Media : Media focus:  We focused outreach exclusively on top-tier financial outlets/reporters for two reasons: (1) the Internet component of the firm’s story, commonplace to e-commerce reporters, proved in contrast to be a unique and newsworthy angle for financial media and (2) by focusing on targeted financial media, rather than consumer or tech publications, we reached our desired niche audience of serious investors.

Reporter selection:  We “cherry-picked” a select group of influential mutual fund reporters for the campaign based on their familiarity with Kam’s previous ventures.  Building on Kam’s successful track record, rather than the company’s size or revenues, reinforced Marketocracy’s credibility.  It also ensured that coverage of the company—and its importance in the investing industry—would be bullish.  

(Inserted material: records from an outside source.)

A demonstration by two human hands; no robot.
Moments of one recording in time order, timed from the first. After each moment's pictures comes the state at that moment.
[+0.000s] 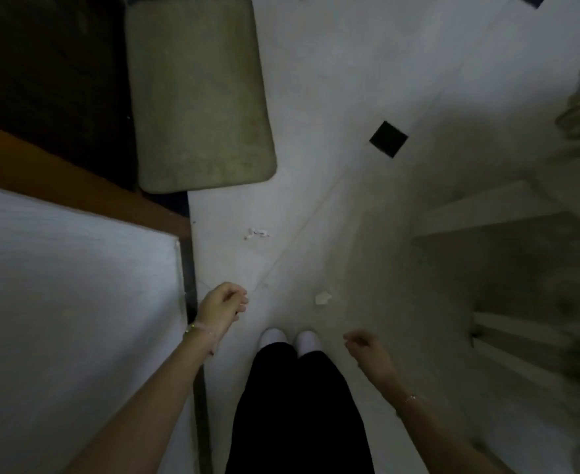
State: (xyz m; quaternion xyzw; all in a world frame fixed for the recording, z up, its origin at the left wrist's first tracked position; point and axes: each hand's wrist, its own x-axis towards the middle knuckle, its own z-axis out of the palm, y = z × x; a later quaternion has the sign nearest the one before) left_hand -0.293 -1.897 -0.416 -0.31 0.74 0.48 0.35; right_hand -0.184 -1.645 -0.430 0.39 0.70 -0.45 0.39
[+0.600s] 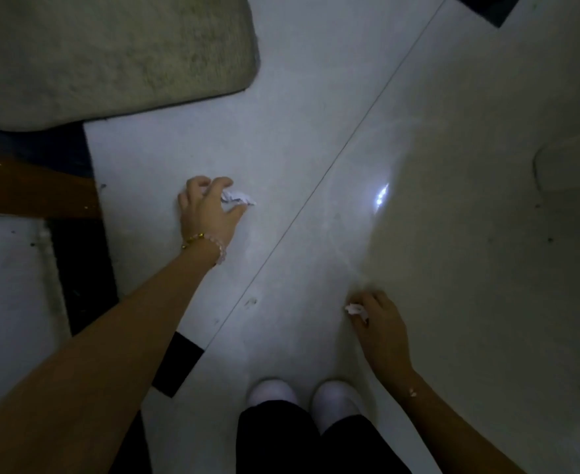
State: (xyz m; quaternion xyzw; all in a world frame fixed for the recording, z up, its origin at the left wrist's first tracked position) left_hand -0.422 -1.878 -0.790 -0.09 0.95 0.25 0.18; right_hand -0.215 -1.653 -0.788 0.20 0.92 -0.29 0.20
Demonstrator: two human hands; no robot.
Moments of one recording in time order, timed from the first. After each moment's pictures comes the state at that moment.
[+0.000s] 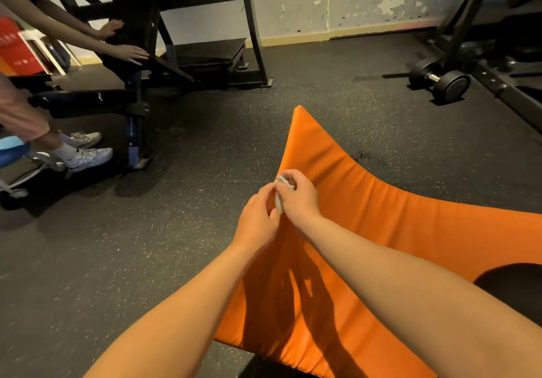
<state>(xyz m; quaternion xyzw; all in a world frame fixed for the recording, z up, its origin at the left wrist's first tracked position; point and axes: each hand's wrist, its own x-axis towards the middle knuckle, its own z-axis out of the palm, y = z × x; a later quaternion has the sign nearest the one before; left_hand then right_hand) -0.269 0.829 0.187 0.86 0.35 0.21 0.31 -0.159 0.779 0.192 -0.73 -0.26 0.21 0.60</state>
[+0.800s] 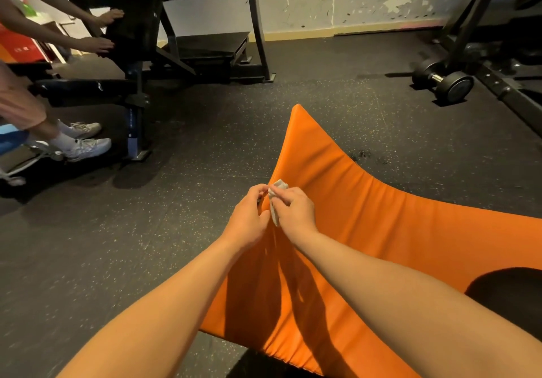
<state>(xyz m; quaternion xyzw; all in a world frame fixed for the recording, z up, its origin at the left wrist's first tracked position) -0.283 0.836 0.188 0.85 0.35 0.17 0.36 -0.176 0.760 0.170 -0.76 -0.35 0.17 0.52</state>
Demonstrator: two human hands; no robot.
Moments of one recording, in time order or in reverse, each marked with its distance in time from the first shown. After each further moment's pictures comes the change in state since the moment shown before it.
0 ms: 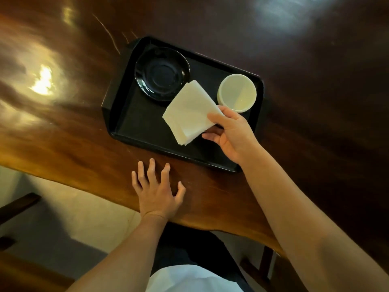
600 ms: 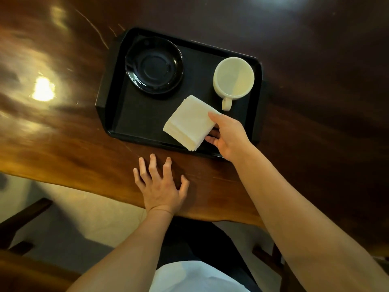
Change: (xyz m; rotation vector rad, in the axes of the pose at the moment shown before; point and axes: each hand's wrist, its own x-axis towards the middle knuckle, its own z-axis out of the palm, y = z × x) left_hand 0.000 0.000 0.004 0.024 0.046 0.025; right_hand 0.016 0.040 -0.010 0.094 0.254 0.142
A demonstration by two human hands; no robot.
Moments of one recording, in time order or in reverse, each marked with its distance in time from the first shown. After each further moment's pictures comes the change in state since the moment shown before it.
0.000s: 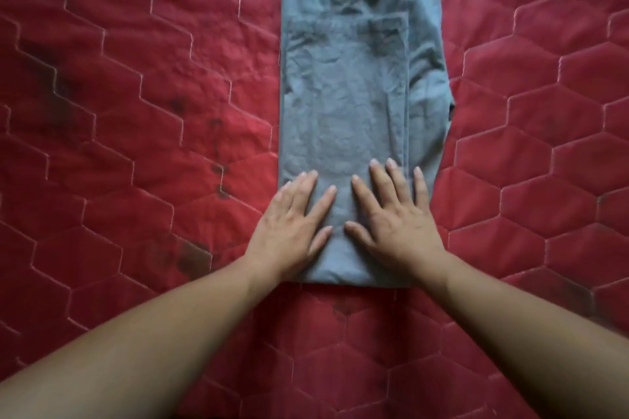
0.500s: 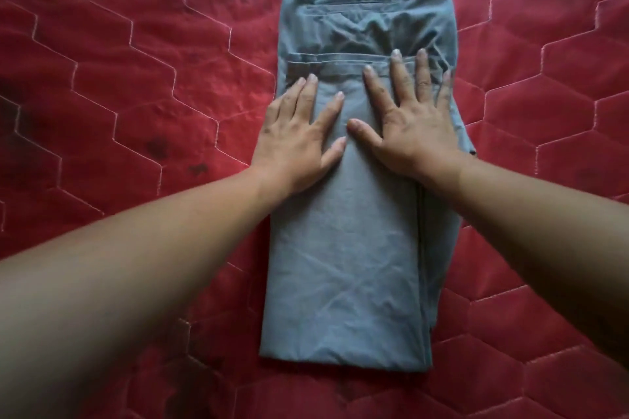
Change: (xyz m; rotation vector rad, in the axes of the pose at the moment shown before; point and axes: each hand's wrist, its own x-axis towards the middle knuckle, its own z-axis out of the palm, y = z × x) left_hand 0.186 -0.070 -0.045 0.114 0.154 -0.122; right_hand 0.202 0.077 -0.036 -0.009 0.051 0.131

Limited but not exclusive outreach:  Though outreach was extremely limited, we declined exclusives for the July 17 launch.  Our efforts were complicated by the various publication/column dates of the outlets we targeted.  Launch-day coverage included articles in several longer- and shorter-lead, top-tier publications, a feat which required some juggling.  Launch-day articles helped generate a second wave of broadcast coverage (e.g., coverage by CNBC and Fox News), resulting in a dramatic spike in membership.  

Depth vs. breadth:  Given our focused media approach, press kits mailings were not part of our program.  Instead, in-person meetings with Fortune, The Wall Street Journal, Business Week and other media ensured accurate understanding and coverage of Marketocracy in those publications most likely to reach our target audience.  Reporters were also encouraged to gain firsthand knowledge of Marketocracy by participating in an invitation-only beta test of the site prior to launch.  

Continued impact:  Because a limited set of reporters were exposed initially to the Marketocracy story, we were able to avoid saturating the media marketplace.  More than seven months after launch, publications continue to cover Marketocracy as they “discover” the company for the first time.  As a result, Marketocracy membership has continued to increase long after the original campaign goals were achieved.

RESULTS

Since its inception, Marketocracy has generated more than 54 million media impressions.  The goal of 10,000 members was achieved by the tenth week of the campaign; that figure tripled to 30,000 members by week 25, significantly exceeding the company’s expectations.
As a result of the Edelman team’s efforts, the media has enthusiastically embraced Marketocracy.  Coverage to-date includes The Wall Street Journal, Fortune, Business Week, New York Times, CNBC, CNNfn, and the Chicago Sun-Times.  Marketocracy was named one of the six “Best Investing Web Sites” by U.S. News & World Report, along with such established, industry leaders as Schwab.com, Morningstar.com, and Datek.com.  The site was also recently included in the Forbes’ Best of Web edition.